Your assignment:
Print the whole listing, character for character.

|---|

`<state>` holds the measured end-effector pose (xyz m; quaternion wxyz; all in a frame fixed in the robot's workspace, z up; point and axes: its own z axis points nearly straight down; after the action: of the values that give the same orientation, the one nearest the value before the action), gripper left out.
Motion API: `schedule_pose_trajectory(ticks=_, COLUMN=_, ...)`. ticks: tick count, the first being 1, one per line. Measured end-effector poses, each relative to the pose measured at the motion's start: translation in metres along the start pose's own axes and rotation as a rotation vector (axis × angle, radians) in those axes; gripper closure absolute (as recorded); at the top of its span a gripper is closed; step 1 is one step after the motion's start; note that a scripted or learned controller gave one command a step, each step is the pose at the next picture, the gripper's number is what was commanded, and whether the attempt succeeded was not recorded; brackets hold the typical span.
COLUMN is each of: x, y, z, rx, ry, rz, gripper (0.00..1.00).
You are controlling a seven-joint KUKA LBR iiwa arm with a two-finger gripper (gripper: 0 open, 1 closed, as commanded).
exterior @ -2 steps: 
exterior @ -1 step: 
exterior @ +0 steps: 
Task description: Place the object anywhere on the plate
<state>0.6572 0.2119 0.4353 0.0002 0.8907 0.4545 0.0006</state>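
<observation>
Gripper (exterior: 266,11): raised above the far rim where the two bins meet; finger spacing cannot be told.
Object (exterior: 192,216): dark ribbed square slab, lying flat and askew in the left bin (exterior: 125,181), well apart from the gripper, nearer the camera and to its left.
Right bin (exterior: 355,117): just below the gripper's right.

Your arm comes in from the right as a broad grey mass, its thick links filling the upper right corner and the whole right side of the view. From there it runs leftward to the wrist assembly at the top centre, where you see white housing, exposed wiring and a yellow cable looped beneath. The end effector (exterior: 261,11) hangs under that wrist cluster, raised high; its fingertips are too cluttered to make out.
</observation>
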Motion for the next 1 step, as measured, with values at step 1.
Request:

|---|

Answer:
`<state>` holds the measured end-effector pose (xyz m; quaternion wxyz; all in a frame fixed in the robot's workspace, z up; point and axes: its own z axis points nearly straight down; after the action: of the values that give the same orientation, the one nearest the value before the action), gripper left out.
Motion API: `schedule_pose_trajectory(ticks=_, COLUMN=_, ...)`. ticks: tick count, the first being 1, one per line. Measured end-effector poses, each relative to the pose measured at the motion's start: translation in metres along the start pose's own axes and rotation as a rotation vector (axis × angle, radians) in those axes; gripper closure absolute (as recorded); at the top of its span a gripper is closed; step 1 is one step after the motion's start; note that a scripted or learned controller gave one command a step, each step is the pose at the next picture, the gripper's number is what was commanded, and whether the attempt succeeded was not recorded; brackets hold the typical span.
COLUMN is each of: x, y, z, rx, ry, rz, gripper (0.00..1.00).
You are controlling a seven-joint KUKA LBR iiwa arm with a two-finger gripper (gripper: 0 open, 1 closed, as commanded).
exterior @ -2 steps: 
exterior @ -1 step: 
exterior @ +0 steps: 
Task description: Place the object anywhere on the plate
<state>0.6572 0.2119 0.4353 0.0002 0.8907 0.4545 0.0006</state>
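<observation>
Gripper (exterior: 266,11): raised above the far rim where the two bins meet; finger spacing cannot be told.
Object (exterior: 192,216): dark ribbed square slab, lying flat and askew in the left bin (exterior: 125,181), well apart from the gripper, nearer the camera and to its left.
Right bin (exterior: 355,117): just below the gripper's right.

Your arm comes in from the right as a broad grey mass, its thick links filling the upper right corner and the whole right side of the view. From there it runs leftward to the wrist assembly at the top centre, where you see white housing, exposed wiring and a yellow cable looped beneath. The end effector (exterior: 261,11) hangs under that wrist cluster, raised high; its fingertips are too cluttered to make out.
</observation>
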Motion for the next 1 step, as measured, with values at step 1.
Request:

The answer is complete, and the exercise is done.